1) Basic research groups across multiple biological disciplines- such as biomedical research, pure ecology, evolutionary and population biology. The importance of a more detailed knowledge of biological clocks should not be underestimated. For example, mutations in mammalian clock genes are directly linked to diseases including cancer, obesity, mental illness and sleep disorders. Given the level of conservation of clock molecules across all taxa, findings of the proposed work may have wider implications; defining novel systems and molecules in a non-model animal could, conceivably, transfer into more advanced systems. The project will produce a large volume of genetic data which will be publicly available. These data will be mined by workers across multiple scientific disciplines. In addition, antisera, which are routinely used in basic and applied research, will be produced and made available to bone fide researchers upon direct request to the proposer.
2) Aquaculture organisations and applied research and development in aquaculture. Most, if not all physiological processes are influenced by biological clocks. In arthropods this extends to moulting, reproduction and metabolism etc. Inappropriate or altered light and dark regimes are known to have deleterious effects on marine organisms with implications for commercially cultured species.

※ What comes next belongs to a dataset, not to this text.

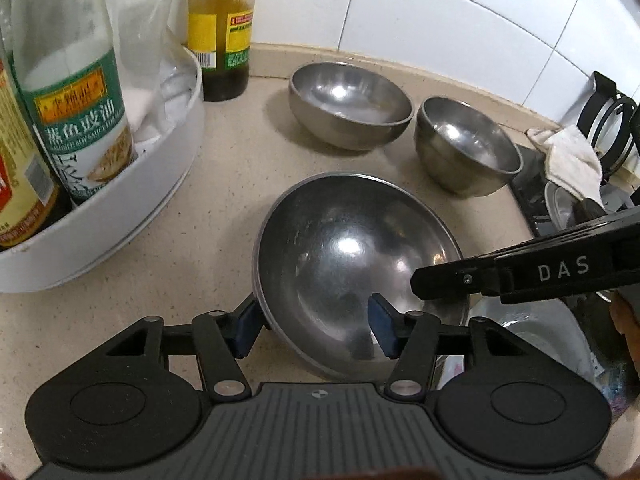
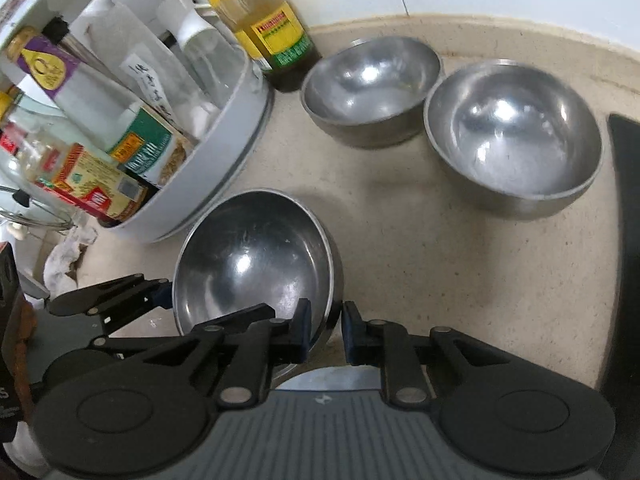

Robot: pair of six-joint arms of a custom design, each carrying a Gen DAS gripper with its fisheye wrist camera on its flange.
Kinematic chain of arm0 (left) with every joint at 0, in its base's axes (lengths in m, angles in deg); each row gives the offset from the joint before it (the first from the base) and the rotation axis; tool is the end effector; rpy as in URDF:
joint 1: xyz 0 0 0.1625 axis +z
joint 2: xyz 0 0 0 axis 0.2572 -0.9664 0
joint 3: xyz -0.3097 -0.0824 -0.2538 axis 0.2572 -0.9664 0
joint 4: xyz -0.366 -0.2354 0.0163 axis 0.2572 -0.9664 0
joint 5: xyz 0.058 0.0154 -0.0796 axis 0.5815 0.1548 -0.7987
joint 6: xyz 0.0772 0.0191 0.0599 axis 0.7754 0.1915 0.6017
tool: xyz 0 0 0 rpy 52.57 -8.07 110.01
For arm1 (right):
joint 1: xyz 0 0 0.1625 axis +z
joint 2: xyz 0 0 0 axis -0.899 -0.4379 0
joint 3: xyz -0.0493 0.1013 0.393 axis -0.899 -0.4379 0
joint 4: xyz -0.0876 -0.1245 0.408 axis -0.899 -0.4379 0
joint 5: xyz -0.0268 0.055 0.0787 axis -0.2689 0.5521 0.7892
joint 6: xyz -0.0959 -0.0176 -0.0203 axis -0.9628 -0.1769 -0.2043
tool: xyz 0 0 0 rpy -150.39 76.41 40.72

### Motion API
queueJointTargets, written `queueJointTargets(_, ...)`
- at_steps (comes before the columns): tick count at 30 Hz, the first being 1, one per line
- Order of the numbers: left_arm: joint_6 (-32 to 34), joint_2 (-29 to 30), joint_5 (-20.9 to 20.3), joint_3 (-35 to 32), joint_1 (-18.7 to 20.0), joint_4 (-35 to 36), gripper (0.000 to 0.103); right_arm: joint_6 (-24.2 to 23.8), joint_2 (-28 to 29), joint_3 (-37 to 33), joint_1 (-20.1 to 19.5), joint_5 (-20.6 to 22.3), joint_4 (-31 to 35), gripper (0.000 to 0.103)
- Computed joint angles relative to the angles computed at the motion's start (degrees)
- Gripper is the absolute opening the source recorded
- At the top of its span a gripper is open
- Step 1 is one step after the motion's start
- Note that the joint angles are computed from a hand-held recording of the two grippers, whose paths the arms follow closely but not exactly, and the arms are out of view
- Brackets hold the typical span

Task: Organize plates and bowls
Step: 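Grasp the rim of the large steel bowl with the right gripper, then carry the steel bowl and nest it into the bowl by the green-label bottle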

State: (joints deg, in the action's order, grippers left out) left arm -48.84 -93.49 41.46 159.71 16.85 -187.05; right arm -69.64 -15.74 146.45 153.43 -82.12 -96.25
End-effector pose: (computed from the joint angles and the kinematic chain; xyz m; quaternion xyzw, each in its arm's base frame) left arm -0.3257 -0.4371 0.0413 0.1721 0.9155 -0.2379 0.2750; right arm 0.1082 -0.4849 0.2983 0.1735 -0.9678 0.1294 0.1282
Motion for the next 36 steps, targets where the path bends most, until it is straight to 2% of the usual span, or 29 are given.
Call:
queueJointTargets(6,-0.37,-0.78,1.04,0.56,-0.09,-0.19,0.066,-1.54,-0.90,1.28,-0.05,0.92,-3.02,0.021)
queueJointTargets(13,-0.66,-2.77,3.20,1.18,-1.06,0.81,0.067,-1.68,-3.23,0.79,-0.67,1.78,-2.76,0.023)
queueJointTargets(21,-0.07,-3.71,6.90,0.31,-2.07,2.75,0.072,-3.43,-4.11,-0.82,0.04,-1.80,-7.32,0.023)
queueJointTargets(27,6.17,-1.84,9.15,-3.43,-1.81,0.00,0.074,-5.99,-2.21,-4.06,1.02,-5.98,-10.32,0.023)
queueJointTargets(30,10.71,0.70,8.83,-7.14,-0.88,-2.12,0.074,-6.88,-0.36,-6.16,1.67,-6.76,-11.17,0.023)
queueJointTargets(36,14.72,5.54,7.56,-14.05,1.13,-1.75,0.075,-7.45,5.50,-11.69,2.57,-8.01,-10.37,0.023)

However, light regimes are only one clock-entraining variable that coastal species are subject to. The proposed work will define clocks that operate with different periods- e.g. 24h, 12.4h, 24.8h etc. This information may be crucial in future attempts to assess the influence of changing environmental parameters on the welfare of commercial species both in captivity and in nature where anthropogenic interference via coastal engineering and lighting will impinge on the fauna and flora. The proposed work will also complement observations reported on the behaviour of wild, commercially harvested species (e.g. the scampi, Nephrops norvegicus). Analysis on the behaviour of this and other marine species has shaped harvesting strategies and catch data interpretation. Providing fine-scale insight into how their clocks function and respond to environmental change may indirectly influence our approach to marine harvest.

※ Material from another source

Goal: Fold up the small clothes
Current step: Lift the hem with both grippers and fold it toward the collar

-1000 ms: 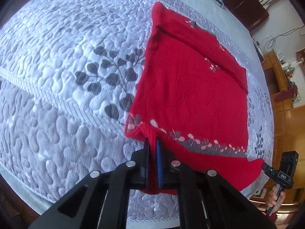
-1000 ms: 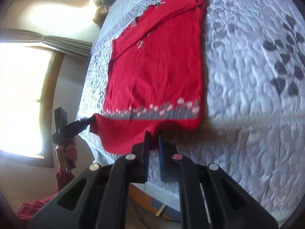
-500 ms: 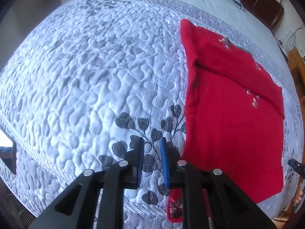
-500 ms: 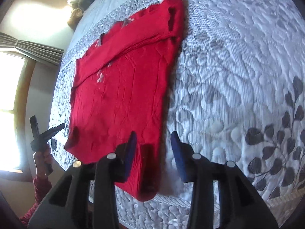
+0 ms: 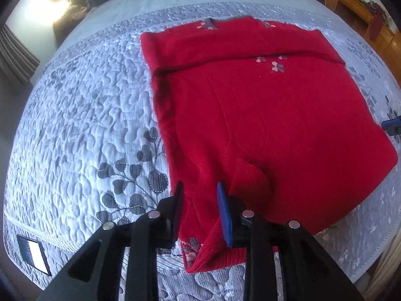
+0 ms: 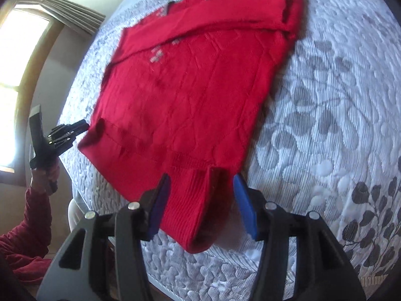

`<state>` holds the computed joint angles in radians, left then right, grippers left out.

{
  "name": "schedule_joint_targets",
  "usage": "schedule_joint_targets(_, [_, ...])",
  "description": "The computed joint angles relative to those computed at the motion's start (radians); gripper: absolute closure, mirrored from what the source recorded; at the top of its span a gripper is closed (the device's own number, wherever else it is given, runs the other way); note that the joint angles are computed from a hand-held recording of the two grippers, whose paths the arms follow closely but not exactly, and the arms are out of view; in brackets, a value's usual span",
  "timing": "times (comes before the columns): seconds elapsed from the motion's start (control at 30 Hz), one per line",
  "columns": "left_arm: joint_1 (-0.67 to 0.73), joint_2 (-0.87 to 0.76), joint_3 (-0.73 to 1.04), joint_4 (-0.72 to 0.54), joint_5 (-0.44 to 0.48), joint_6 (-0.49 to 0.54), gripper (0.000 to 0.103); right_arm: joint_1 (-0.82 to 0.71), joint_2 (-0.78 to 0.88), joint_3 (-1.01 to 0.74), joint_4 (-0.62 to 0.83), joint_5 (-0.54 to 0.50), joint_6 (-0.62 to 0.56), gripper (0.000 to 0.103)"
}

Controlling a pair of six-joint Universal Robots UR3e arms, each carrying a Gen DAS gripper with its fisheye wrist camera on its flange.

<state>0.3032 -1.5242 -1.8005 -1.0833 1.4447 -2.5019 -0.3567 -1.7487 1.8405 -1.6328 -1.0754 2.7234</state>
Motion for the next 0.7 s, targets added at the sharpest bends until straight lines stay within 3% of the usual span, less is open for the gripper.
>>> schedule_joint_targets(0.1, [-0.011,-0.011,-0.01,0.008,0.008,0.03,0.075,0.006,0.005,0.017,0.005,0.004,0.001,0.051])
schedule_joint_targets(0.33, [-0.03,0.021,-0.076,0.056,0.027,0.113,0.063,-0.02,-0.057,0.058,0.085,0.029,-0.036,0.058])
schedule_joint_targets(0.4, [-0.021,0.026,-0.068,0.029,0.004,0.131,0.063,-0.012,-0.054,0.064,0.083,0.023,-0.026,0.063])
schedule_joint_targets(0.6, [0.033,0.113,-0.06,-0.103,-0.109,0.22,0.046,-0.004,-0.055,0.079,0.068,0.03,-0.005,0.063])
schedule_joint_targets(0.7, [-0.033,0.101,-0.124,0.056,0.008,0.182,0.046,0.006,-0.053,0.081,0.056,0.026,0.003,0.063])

3) General Public. The mere concept of biological clocks is inherently fascinating to most people and has been the subject of popular science broadcasts on several occasions (BBC Horizon). Personal experience has taught me that the public are absorbed by the fact that even the most diminutive organisms exhibit an exquisite sense of time that can be used to organise behaviour such as orientation and navigation. Moreover, many apparently have no conception of how various (even common) animals behave and integrate within the ecosystem. Therefore, informing the public about the behaviour of organisms can add to quality of life and potentially even alter behaviour towards animals and each other. One of the first questions I am asked by members of the public when I talk about 'tidal clocks' or 'circadian rhythms' is "how do they do that?" It is therefore imperative that we have the necessary knowledge on these systems to give informed and understandable explanations. The proposed work will provide such detail.